Assignment: Please write out only the lines from the line with "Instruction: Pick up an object" to the line with "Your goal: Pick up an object", inclusive, exactly as they stand below, without the pictures.

Extracted entries Block Start

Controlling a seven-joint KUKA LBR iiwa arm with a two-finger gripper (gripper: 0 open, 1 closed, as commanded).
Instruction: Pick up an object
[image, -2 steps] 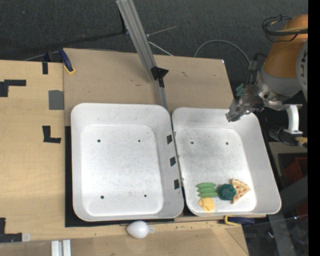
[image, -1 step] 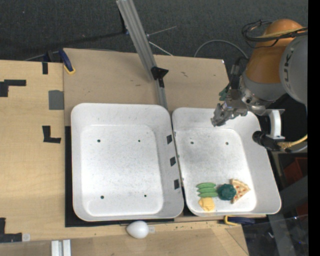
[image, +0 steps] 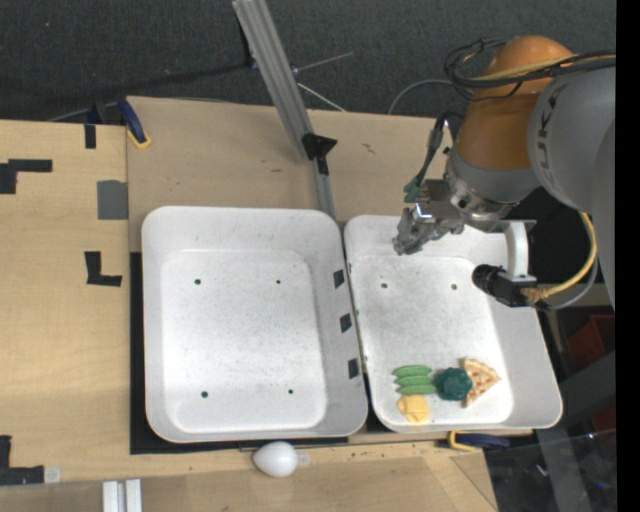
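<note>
Toys (image: 440, 384) lie clustered at the right bin's (image: 520, 330) near end, well apart from my gripper (image: 412, 236), whose grip state I cannot tell.

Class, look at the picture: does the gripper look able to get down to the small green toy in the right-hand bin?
Probably yes. The gripper hangs over the far end of the right bin, and the green toy lies uncovered near the front, though yellow pieces crowd its sides.

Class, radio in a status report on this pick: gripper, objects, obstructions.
Gripper over right bin's far edge, nothing seen between its fingers. Toys clustered at right bin's near end, untouched. Nothing between gripper and toys.
</note>
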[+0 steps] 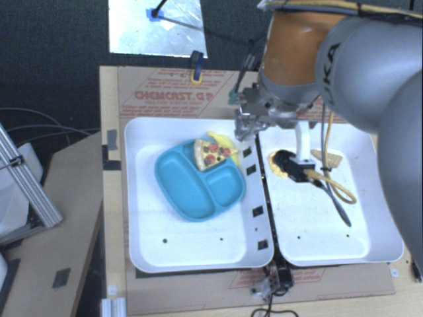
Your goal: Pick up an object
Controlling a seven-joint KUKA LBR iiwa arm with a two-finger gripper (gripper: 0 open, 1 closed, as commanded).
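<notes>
A blue divided plate (198, 187) lies in the left bin (149, 243). A toy pizza slice (210, 154) rests on the plate's far right corner. Just behind it a yellow piece (223, 140) pokes out. My gripper (243, 131) hangs over the far end of the wall between the two bins, right beside the yellow piece and the pizza slice. Nothing shows between its tips. In the right bin (330, 243) a tan waffle-like piece (328, 158) lies near the far side, and a small yellow object (274, 168) sits near the dividing wall.
A thin dark utensil-like thing (341, 209) lies slanted in the middle of the right bin. The big grey arm (370, 65) covers the view's upper right. A cardboard sheet (172, 94) lies under the bins, and a shiny panel (155, 18) lies beyond it.
</notes>
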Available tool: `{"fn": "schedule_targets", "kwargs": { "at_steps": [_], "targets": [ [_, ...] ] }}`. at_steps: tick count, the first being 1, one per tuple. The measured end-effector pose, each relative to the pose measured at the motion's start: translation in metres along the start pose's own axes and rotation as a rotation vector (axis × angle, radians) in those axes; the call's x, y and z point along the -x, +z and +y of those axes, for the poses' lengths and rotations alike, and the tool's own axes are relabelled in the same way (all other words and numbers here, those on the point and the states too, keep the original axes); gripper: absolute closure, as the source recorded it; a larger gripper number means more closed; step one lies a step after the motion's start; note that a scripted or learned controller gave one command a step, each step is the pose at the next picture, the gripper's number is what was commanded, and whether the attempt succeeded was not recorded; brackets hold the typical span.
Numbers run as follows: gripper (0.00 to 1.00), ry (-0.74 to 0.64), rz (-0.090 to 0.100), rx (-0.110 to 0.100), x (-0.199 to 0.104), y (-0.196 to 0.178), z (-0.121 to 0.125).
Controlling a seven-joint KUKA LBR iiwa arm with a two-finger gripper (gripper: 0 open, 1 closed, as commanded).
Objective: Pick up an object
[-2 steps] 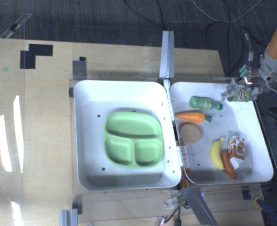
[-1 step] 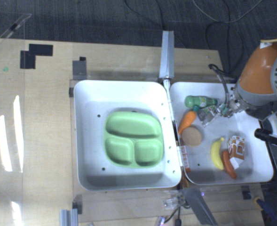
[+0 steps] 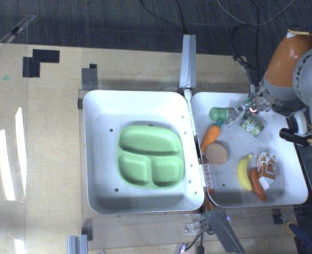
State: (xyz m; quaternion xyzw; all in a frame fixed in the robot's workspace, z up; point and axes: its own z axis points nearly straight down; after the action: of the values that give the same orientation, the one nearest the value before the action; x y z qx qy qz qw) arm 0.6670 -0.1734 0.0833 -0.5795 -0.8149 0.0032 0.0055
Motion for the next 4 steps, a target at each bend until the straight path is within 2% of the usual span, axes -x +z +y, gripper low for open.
{"fn": "schedule_targets", "kwargs": {
  "at_steps": [1,2,3,4],
  "targets": [
    [1.0,-0.005,0.001,-0.004,-0.001,-0.011,0.001],
    [0.0,-0.006,0.001,-0.003,-0.001,-0.011,0.001],
    [0.0,0.038,-0.007,0.015,0.015,-0.005,-0.054],
    [1.0,0.036,-0.01,0.021,0.015,-0.016,-0.052]
  ]
}}
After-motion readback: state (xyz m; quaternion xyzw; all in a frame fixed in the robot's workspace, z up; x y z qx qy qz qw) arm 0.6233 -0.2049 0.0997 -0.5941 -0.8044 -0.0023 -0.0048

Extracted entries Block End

Answer to this task:
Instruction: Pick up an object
[image, -2 steps] 
[image, -1 step] 
[image, +0 steps] 
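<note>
Toys (image: 440, 384) lie clustered at the right bin's (image: 520, 330) near end, well apart from my gripper (image: 412, 236), whose grip state I cannot tell.

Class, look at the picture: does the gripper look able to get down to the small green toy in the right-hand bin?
Probably yes. The gripper hangs over the far end of the right bin, and the green toy lies uncovered near the front, though yellow pieces crowd its sides.

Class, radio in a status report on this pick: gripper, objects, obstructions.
Gripper over right bin's far edge, nothing seen between its fingers. Toys clustered at right bin's near end, untouched. Nothing between gripper and toys.
</note>
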[+0 steps] 
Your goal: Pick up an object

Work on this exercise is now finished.